**THE TASK:** Determine how many lines in the records below include the word "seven" and output that number alone.

Records from a data source:

......

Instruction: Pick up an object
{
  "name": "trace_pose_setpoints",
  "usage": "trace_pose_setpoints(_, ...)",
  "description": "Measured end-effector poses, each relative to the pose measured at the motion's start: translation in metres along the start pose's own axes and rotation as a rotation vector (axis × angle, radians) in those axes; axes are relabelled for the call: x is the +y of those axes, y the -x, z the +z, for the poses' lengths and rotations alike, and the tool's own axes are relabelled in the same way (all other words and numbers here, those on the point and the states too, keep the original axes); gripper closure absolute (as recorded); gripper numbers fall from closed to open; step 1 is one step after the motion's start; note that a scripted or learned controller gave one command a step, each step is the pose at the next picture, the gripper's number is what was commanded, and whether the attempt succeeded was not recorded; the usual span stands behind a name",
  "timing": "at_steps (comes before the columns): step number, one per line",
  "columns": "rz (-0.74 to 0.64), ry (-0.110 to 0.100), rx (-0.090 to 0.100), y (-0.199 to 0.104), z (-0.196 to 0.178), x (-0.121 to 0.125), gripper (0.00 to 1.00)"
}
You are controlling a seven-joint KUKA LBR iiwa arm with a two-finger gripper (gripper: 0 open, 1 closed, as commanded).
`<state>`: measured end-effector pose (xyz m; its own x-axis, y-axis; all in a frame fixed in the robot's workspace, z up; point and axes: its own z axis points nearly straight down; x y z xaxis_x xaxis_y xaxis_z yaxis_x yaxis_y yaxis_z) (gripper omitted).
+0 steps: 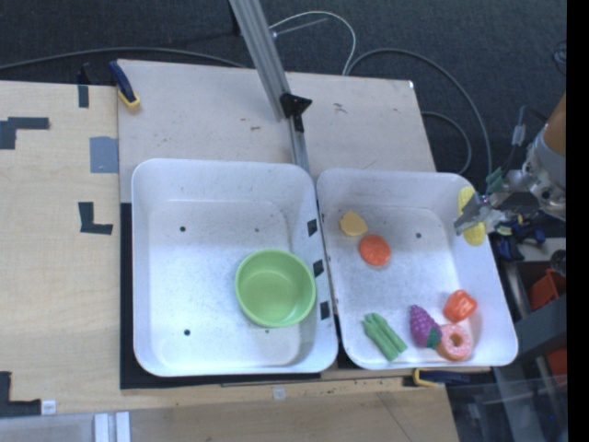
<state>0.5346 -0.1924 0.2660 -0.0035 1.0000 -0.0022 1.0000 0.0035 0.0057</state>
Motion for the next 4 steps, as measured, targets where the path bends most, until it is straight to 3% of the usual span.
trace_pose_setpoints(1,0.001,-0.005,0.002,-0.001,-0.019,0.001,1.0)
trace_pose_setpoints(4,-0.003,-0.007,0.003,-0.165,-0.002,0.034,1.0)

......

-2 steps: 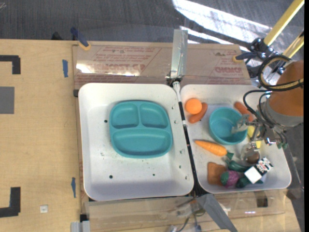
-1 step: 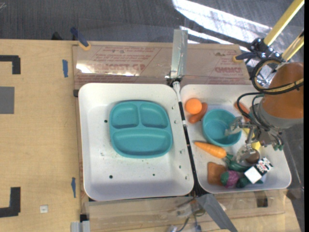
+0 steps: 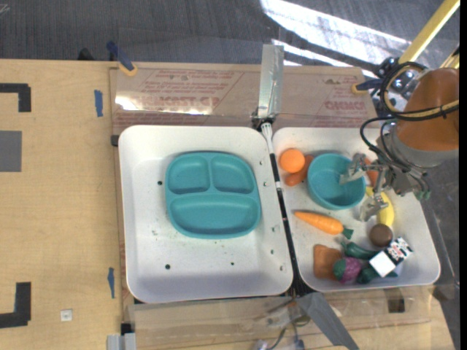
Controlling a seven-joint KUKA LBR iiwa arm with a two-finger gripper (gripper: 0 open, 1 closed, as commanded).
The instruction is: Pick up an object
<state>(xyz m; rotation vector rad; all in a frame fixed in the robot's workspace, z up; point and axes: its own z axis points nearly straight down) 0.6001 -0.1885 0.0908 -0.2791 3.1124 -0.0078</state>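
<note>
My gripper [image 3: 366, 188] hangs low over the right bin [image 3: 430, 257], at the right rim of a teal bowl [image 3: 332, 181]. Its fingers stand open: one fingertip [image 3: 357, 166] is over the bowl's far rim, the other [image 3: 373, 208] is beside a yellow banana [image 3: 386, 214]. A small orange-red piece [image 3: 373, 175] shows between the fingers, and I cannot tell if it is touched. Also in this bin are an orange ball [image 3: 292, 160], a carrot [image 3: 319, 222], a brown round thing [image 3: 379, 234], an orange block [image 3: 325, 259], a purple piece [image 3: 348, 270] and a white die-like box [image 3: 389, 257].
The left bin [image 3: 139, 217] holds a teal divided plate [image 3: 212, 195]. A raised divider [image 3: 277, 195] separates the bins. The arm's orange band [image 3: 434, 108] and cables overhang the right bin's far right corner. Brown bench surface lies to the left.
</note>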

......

**EXERCISE OUTPUT:** 2